Data entries:
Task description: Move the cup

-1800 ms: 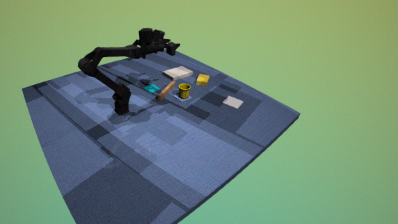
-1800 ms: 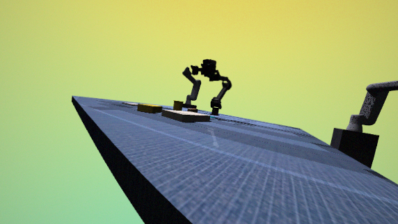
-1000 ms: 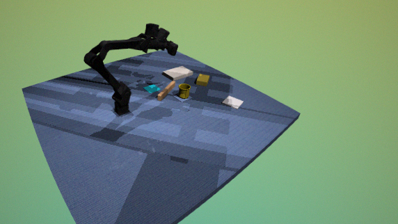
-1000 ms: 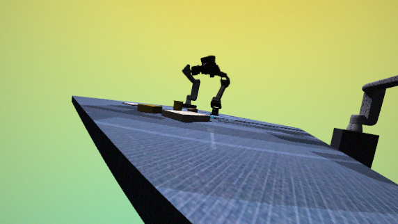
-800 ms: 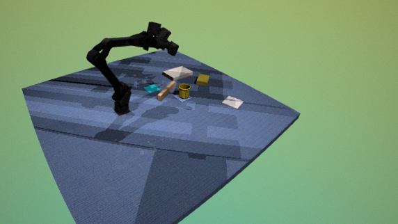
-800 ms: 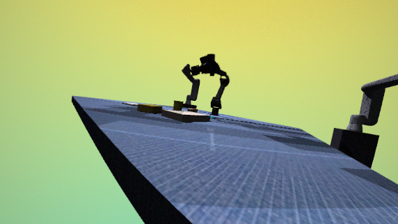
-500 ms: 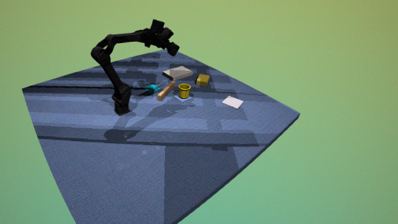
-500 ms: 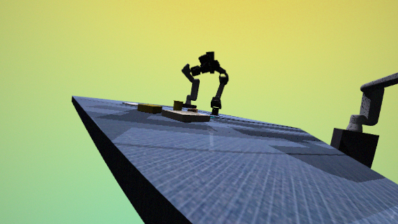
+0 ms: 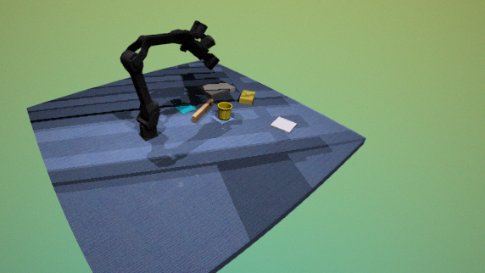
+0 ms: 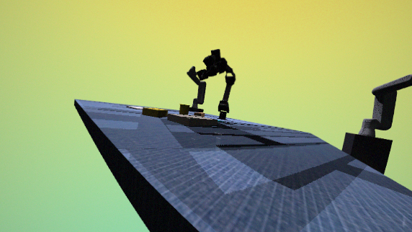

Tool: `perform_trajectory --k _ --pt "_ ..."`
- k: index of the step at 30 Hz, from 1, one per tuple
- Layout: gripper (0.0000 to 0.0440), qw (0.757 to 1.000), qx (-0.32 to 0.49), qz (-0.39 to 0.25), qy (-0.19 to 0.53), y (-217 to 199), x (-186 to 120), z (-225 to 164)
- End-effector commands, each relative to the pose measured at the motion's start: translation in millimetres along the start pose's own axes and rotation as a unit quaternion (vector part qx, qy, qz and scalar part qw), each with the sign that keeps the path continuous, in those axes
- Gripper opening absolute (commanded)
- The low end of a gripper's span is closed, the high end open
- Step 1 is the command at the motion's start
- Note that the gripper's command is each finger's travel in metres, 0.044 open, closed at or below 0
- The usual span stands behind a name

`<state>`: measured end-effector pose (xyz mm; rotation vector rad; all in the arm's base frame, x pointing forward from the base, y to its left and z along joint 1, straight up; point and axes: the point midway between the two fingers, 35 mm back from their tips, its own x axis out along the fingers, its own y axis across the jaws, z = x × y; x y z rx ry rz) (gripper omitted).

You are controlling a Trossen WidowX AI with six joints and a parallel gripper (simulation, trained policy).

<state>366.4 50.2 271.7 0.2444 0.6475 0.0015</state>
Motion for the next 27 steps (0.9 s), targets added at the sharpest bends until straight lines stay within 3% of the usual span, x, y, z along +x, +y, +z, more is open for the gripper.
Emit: perform_trajectory --k 1,27 --pt "0.0116 0.999 0.008 -0.012 0.031 0.3 7.4 -3.9" --pt "0.0137 0.971 0.000 -0.092 0.221 -18.2 34.9 -33.1"
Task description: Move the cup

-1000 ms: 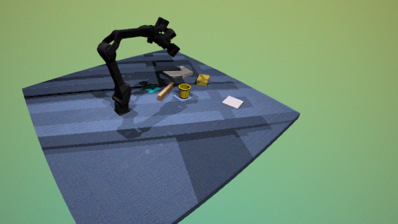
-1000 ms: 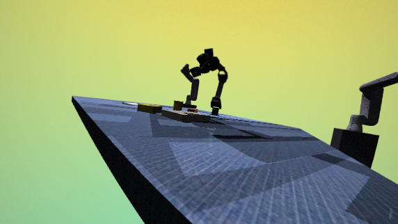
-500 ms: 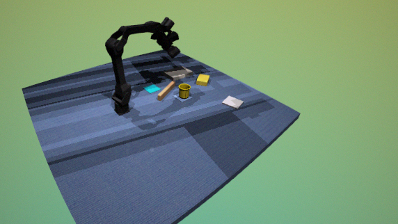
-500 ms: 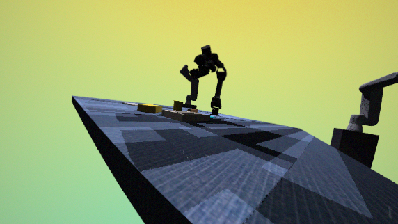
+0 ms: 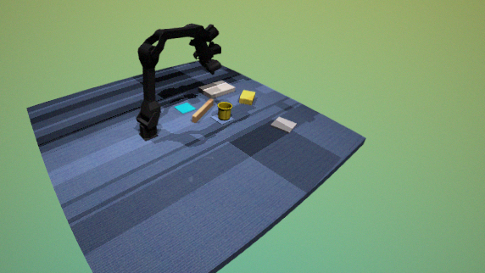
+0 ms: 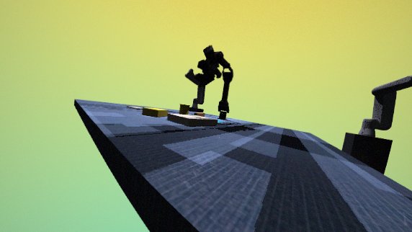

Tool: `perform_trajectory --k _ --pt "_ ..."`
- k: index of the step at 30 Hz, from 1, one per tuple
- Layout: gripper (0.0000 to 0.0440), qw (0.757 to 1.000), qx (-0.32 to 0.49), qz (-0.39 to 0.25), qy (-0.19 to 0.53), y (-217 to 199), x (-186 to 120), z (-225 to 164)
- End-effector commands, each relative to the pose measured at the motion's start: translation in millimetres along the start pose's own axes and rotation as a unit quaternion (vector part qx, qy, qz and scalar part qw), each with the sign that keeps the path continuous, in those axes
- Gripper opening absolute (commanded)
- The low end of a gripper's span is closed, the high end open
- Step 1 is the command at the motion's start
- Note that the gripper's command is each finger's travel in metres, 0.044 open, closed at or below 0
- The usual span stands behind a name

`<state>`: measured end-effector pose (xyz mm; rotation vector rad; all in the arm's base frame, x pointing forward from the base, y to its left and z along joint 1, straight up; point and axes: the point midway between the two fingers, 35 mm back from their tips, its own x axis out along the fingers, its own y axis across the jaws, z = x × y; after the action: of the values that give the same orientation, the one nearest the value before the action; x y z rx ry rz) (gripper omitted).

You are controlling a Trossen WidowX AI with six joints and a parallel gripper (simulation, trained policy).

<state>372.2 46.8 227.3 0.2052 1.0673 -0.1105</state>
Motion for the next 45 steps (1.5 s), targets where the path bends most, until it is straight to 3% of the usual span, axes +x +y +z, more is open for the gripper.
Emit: perform_trajectory --k 1,25,45 --pt "0.0136 0.999 -0.007 -0.017 0.028 -6.0 7.1 -1.7" --pt "0.0128 0.977 -0.060 -0.085 0.186 -65.1 41.4 -17.9" --pt "0.0157 0.961 -0.091 -0.096 0.243 -112.8 86.4 -34.2"
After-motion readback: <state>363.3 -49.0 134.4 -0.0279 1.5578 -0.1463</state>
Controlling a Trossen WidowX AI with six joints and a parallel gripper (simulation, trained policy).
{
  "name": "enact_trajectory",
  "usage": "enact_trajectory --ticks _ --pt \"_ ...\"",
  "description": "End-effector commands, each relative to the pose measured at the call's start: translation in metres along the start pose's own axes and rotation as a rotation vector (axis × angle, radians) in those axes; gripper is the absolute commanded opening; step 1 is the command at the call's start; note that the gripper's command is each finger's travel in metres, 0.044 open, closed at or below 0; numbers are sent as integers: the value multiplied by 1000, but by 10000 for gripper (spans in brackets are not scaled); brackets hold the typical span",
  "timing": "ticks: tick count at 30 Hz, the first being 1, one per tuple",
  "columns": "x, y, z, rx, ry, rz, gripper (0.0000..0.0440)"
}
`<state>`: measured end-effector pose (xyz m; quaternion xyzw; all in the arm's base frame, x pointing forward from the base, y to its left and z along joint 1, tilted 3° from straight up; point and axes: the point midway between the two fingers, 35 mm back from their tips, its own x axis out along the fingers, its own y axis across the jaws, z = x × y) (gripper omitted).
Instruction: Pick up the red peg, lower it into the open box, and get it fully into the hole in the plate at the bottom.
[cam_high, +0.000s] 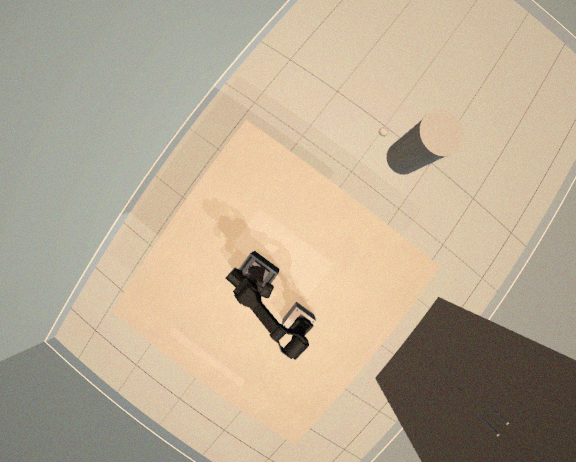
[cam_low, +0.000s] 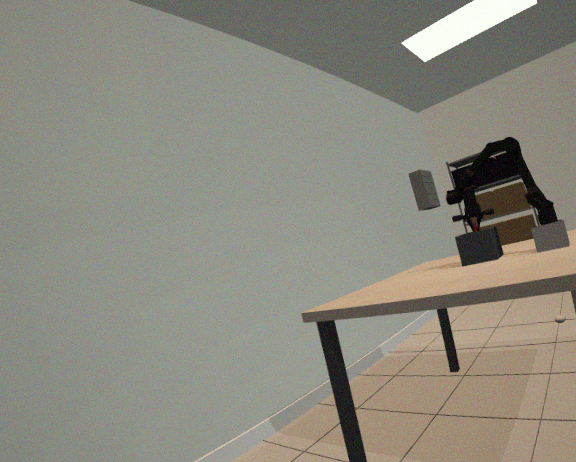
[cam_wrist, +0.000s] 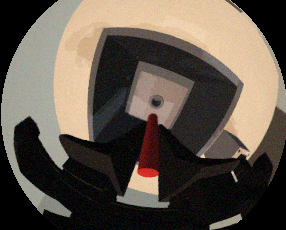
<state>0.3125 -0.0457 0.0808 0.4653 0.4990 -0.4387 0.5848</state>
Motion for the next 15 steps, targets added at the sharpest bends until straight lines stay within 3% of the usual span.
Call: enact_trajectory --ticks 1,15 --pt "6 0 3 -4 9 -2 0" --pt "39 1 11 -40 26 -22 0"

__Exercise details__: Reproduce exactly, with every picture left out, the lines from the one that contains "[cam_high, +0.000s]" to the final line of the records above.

__Solved problem__:
[cam_high, +0.000s] 
[cam_low, +0.000s] 
[cam_wrist, +0.000s] 
<state>0.3125 -0.0457 0.0808 0.4653 0.4990 -0.4387 0.5848</state>
Motion for the next 15 steps, targets added at the sharpest bends until straight lines stay within 3% of the usual span.
Call: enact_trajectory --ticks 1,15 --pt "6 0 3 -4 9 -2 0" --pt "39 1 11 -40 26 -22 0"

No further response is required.